The Federal Trade Commission is recommending updates to the Children’s Online Privacy Protection Act (COPPA), which sounds timely, wise, and worthy. But it is doing so blind to the impact and unintended consequences of its regulation.
COPPA requires that sites serving children under the age 13 must give parents notice and get consent if they collect and use personally identifiable information — which is broadly defined — about a child. Under the proposed changes, parents may no longer use email to grant consent but must jump through hoops — printing, signing, and scanning or faxing forms or holding videoconferences with the site’s employees.
The unintended consequences of COPPA are many, but the most obvious is that children have learned to lie about their age. On the Internet, everyone is 14.
On a conference call organized by the Future of Privacy Forum, an industry group, I asked Mamie Kresses, senior attorney for the FTC’s Division of Advertising Practices, whether there had been any study about how truthful children are reporting their ages online. They have no such research, she said. I asked whether the FTC had any data about how often parents use the means of notice and consent COPPA provides. None, she said.
The most disturbing unintended consequence of the regulation, I think, is the chill it likely puts on serving children online. In the early days of the web, I started the Yuckiest Site on the Internet — about goo, bugs, and science — to serve young readers at the local news sites I ran. After COPPA, my employer decided the risk in serving young people and even inadvertently recording a child’s name or targeting an ad was too great.

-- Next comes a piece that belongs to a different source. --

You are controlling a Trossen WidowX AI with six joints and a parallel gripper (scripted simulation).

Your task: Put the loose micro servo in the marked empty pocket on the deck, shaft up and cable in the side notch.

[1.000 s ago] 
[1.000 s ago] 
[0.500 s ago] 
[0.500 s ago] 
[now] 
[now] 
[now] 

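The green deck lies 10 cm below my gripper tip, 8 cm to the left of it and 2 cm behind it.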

We don’t know how many sites have not been started to serve children online. Isn’t this the group we should be serving best? I asked Kresses whether the FTC had done research on the extent of a chill. No, she said.
Finally, I asked whether the FTC had revisited the reasons for COPPA. What harm are we trying to prevent by restricting identity online — and is it effective? She responded with circular logic: They are giving parents the opportunity of notice and consent regarding children’s information.
But why? In the panic around privacy brought on by technology — the Internet today and the portable camera a century ago — the discussion is being driven by the worst case, the often unspoken, presumptive fear of what bad could happen. Could children be exploited online? Sadly, yes. Are they sometimes kidnapped from streets? Tragically so. But they still play outside under our watchful eye, because they need to.
Children need to play online, too. They should create and get credit for their creativity. They should be able to establish a relationship with an educational site where they can track their own progress. Technology and the net don’t just present danger; they afford opportunity. But by focusing only on the former, we can risk losing sight of the latter.
So how do we protect young people? In the research for my book about publicness and privacy, I learned much from Danah Boyd, a leading researcher in social media and youth for Microsoft and NYU. In matters of privacy, she cautions against concentrating only on the gathering of information and suggests we focus more on regulating the use of information. That a site knows my child is from New Jersey isn’t necessarily sinister, a case of stranger danger; it’s what the site does with that knowledge that matters. In not addressing that issue, COPPA both overreaches and underserves.